Leon Panetta reveals nuke plan for South Korea
In a memoir published Tuesday titled “Worthy Fights: A Memoir of Leadership in War and Peace,” Leon Panetta writes that during an October 2011 trip to Seoul as the U.S. defense secretary, he had a Korea-U.S. security consultative meeting with then-Defense Minister Kim Kwan-jin (and current Blue House national security chief) to stress that the United States would provide “extended deterrence,” including its nuclear umbrella.

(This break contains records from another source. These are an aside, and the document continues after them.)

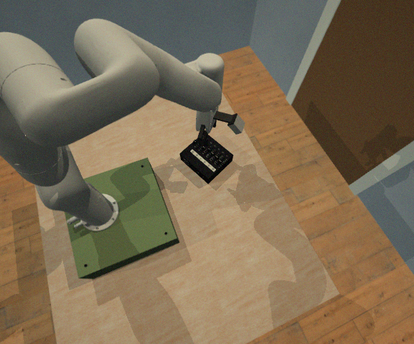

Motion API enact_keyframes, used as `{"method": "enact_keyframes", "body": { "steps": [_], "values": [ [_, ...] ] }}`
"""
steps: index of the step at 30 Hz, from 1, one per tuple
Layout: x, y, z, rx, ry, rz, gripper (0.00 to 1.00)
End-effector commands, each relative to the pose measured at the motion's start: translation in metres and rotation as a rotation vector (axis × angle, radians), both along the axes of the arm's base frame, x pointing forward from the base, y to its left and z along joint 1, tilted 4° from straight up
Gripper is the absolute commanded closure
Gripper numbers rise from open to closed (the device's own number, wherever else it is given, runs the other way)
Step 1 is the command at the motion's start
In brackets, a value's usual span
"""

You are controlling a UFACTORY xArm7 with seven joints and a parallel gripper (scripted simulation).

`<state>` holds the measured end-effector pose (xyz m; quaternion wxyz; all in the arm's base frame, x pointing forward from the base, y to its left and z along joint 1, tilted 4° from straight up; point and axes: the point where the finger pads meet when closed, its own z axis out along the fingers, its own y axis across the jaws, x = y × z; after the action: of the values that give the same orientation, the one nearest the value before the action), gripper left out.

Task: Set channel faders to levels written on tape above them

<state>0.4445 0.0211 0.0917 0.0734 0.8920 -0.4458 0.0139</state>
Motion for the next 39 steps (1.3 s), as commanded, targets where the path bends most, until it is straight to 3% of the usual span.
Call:
{"method": "enact_keyframes", "body": {
  "steps": [1,4,6,7,12,28,39],
  "values": [
    [-0.0043,-0.0020,0.0034,0.036,-0.003,0.277,0.00],
    [-0.0057,-0.0026,0.0037,0.040,0.001,0.421,0.00],
    [-0.0057,-0.0026,0.0037,0.040,0.001,0.421,0.00],
    [-0.0059,-0.0027,0.0037,0.052,0.003,0.560,0.00],
    [-0.0062,-0.0028,0.0038,0.083,0.003,0.733,0.00],
    [-0.0058,-0.0027,0.0034,0.083,0.000,0.712,0.00],
    [0.0001,-0.0008,-0.0025,0.094,-0.035,0.427,0.00]
  ]
}}
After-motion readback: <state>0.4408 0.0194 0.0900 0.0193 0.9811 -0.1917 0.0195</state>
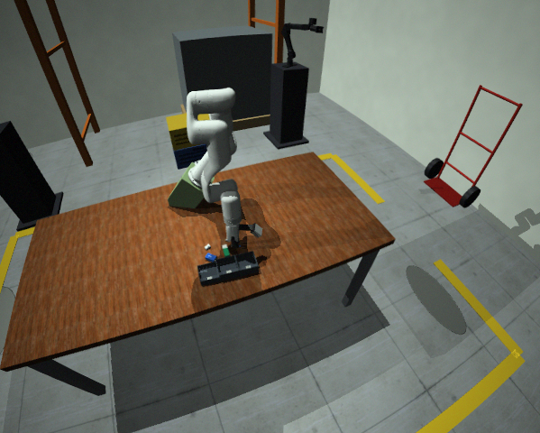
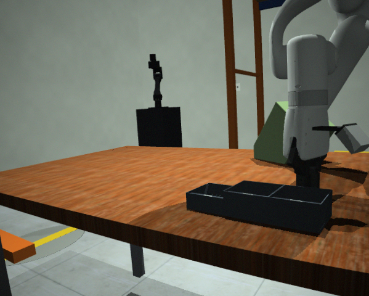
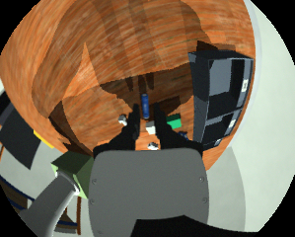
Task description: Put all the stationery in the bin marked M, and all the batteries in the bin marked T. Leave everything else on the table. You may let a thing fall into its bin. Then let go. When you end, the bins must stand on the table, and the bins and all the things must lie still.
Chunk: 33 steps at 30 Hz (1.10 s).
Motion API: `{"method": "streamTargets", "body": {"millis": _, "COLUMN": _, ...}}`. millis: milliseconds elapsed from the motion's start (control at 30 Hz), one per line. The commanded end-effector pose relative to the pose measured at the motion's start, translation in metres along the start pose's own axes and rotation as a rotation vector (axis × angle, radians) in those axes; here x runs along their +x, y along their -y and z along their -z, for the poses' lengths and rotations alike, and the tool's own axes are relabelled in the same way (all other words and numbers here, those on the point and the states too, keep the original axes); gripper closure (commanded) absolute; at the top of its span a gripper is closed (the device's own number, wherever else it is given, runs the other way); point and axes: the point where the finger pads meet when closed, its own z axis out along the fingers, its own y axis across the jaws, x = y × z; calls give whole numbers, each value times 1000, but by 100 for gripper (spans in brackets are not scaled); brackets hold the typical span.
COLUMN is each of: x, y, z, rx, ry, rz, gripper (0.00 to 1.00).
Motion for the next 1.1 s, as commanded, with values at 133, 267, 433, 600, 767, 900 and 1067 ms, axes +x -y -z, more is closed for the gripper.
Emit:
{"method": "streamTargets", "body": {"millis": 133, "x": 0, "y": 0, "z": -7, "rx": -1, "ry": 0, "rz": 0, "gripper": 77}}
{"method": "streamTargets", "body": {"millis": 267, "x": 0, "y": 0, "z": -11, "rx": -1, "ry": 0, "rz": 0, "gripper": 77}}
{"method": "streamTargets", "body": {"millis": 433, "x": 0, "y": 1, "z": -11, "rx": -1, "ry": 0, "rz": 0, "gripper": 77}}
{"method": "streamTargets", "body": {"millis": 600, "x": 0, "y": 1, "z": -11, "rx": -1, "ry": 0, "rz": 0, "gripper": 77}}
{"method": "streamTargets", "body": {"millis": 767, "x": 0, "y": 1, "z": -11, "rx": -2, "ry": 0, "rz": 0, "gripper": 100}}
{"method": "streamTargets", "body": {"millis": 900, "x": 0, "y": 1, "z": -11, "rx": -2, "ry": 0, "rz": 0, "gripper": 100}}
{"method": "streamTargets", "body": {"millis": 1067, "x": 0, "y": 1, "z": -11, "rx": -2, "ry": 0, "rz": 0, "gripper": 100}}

“If North Korea moved across the border, our war plans called for the senior American general on the peninsula to take command of all U.S. and South Korean forces and defend South Korea - including by the use of nuclear weapons, if necessary,” he wrote. “Our forces maintained a readiness posture that allowed them to ‘fight tonight.’ I left our meeting with the powerful sense that war in that region was neither hypothetical nor remote, but ever present and imminent.”

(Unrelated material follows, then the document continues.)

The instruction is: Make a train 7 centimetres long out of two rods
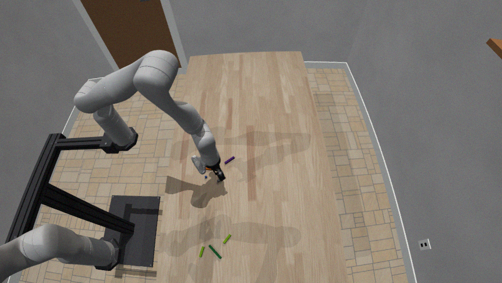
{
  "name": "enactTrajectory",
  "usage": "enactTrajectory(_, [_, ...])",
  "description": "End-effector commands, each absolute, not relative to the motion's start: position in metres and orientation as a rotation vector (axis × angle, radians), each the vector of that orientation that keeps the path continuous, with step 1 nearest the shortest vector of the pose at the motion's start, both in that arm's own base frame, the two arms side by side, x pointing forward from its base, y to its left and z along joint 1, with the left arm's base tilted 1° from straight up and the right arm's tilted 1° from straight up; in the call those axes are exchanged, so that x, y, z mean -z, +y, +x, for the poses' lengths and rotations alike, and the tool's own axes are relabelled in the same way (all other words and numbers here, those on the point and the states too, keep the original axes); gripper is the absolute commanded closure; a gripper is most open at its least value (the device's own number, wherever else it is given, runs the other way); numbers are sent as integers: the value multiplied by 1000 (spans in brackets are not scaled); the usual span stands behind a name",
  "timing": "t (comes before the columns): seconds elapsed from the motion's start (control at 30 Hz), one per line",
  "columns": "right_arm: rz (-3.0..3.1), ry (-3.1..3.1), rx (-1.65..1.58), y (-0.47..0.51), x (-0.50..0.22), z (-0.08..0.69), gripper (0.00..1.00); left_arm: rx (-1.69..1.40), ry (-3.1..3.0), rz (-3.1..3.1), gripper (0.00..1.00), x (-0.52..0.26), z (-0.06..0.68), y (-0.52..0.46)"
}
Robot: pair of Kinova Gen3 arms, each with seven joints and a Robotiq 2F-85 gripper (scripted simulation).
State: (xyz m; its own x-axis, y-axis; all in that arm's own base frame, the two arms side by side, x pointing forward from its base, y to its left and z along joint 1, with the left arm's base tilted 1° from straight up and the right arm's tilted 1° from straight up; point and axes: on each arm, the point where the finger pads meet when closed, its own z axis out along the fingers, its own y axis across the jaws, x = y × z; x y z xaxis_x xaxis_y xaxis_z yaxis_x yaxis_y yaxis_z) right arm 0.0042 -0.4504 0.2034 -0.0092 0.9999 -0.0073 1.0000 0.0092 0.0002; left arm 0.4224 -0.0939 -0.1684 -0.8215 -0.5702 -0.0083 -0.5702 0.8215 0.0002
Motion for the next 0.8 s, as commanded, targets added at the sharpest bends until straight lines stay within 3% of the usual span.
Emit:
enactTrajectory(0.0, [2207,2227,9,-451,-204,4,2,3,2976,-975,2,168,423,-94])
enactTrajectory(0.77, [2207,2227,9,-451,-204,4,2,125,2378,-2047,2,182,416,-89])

One of the biggest players in the Barack Obama administration, Panetta was the director of the CIA for two years before taking over the defense secretary job in July 2011. The retired secretary earlier last year issued a warning to the U.S. government that Pyongyang’s confrontational attitude was something to watch carefully, not dismiss, according to a report from CNBC.
The United States should be “very concerned” at the level of “provocation and bellicosity” coming from North Korea’s Kim Jong-un, as he leads his country into restarting its nuclear facilities, Panetta was quoted as saying.

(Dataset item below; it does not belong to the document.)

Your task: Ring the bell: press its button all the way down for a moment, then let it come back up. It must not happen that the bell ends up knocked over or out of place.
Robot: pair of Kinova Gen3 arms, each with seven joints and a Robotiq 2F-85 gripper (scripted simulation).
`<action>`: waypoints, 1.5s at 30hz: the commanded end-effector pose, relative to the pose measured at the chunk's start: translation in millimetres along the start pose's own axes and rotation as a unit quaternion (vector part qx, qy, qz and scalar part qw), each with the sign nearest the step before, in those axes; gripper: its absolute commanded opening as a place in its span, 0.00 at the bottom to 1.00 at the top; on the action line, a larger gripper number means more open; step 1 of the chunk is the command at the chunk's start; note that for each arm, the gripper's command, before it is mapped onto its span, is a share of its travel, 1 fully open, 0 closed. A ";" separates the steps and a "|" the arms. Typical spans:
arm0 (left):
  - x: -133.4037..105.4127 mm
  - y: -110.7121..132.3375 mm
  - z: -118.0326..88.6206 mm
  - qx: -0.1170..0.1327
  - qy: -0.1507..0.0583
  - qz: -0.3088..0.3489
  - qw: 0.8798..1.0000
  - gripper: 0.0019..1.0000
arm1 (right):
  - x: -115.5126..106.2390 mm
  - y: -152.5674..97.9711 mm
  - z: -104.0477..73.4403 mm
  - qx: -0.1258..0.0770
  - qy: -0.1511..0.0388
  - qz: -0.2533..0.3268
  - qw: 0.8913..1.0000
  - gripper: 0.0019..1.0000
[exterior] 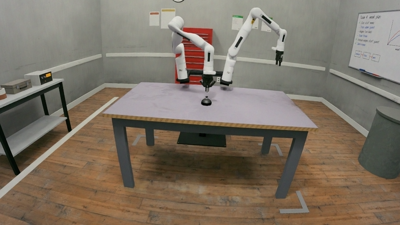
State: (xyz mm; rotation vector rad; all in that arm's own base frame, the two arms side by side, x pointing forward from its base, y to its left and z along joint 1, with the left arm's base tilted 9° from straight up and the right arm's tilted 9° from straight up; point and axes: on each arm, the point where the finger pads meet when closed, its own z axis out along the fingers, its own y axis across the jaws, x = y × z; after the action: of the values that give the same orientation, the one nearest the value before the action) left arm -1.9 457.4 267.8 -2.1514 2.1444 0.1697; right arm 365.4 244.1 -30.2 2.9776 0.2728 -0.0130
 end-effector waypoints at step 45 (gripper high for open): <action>-0.3 0.0 -0.7 0.000 -0.001 0.000 1.000 1.00 | 0.6 -0.4 24.3 0.000 0.001 0.000 1.000 0.10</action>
State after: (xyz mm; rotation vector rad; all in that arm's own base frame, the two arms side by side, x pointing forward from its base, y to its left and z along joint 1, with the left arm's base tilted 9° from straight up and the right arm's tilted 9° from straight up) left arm -1.9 457.4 267.8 -2.1514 2.1444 0.1697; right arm 365.6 240.4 -55.0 2.9776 0.2728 -0.0128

The United States, South Korea and Japan need to be “very firm in sending them a message that we are going to do everything necessary to defend our security and defend our troops,” and to pay attention to the risks of a North Korean “miscalculation,” he also said.
In the memoir, Panetta recalls a trip on an American Black Hawk helicopter to the demilitarized zone after a meeting with then-South Korean President Lee.
He noted that the conflict between South and North Korea was halted by a truce but no peace treaty had ever been finalized, so the armistice could fail at any time as both sides keep a wary watch on each other in Panmunjom.